The mixing of financial institutions means that the problems of excess in one area need to be guarded against in the others. As far as putting investment banking under tighter scrutiny? Unfortunately it doesn’t seem to matter much. Any financial regulatory bodies have been rendered largely toothless. Whatever additional disclosure they make does not seem to inhibit bad behavior.

So I don’t really differentiate my criticism of investment banking from that of commercial banking or brokerages. By and large these companies fill several roles, and the culture seems to have infected all. It is all linked, to varying degrees, and the whole system has rot at the heart. Am I condemning one sector for the sins of another? Eh, possibly. But there is problems in each, and so I see it as distinction without a difference.

So you think that before banks raise rates on CDs, or cut rates on loans they should get permission from the appropriate regulator? That was one of the primary provisions of the wonderful Glass-Stegal regulations that everybody is so enamored by.

That’s a pretty reductionist, and disingenuous, way to describe Glass-Stegal.

Not really. Regulation Q was one of the major provisions of the Glass Stegal (1933 banking act) and provided a cartel like environment for banks to operate with until the 1980s at great cost to consumers. It is no more disingenuous than describing as separating commercial from investment banks.

It was an huge 80 year old law (amended many times) developed after the Great Depression before computers were even invented. Much like a code base, or an old house, it is often better to throw out the ancient stuff and start from scratch rather than trying to patch stuff forever.

Clearly as the 2008 financial crisis shows, neither our laws nor our regulatory environment were equipped to handle rapidly changing world of 21st century investing.

I agree with this. They spin other people’s money, create more money (on a computer) out of thin air, and skim a big chunk off the top.
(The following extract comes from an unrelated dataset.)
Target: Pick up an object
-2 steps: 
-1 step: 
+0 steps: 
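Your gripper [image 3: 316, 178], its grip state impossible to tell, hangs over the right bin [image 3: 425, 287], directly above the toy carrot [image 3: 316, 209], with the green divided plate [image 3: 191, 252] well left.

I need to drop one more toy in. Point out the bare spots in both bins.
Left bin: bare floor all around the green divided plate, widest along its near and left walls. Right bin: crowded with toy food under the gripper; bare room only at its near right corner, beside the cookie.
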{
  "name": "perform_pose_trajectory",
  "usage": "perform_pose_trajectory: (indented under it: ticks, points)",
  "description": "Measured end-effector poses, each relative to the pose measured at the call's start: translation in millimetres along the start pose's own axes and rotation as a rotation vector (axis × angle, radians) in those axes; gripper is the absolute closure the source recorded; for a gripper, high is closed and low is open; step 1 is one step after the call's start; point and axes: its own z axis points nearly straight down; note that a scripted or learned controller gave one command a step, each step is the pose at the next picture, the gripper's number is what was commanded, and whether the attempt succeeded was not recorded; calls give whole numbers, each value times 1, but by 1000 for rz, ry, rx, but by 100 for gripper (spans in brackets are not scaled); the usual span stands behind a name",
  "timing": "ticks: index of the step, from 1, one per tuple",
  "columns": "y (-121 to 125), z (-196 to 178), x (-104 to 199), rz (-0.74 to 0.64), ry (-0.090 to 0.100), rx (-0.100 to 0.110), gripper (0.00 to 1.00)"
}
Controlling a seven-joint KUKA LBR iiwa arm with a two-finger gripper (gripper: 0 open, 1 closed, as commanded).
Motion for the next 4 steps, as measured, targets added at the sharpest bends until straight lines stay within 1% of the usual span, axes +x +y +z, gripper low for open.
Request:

They’re champs at the biggest video game on the planet. I acknowledge that those types of services are necessary to create/expand companies and buff up my 401(k), but a lot of people work hard to provide necessary services without making obscene types of money (and many arguably deserve it more). But they learned the rules of the game and they know how to rig it.

To me, the wealthiest people should be those who came up with an idea and built their own company.

I love how pro giant bank people always pull out the “leave regulation out of the industry if you want it to flourish” argument. As if the banking industry wasn’t the slowest, stupidest, slowest to react industry on the planet.

Regulatory burden my ass. Pfft. Show me more than one innovation per decade first please, you incompetent dinosaurs.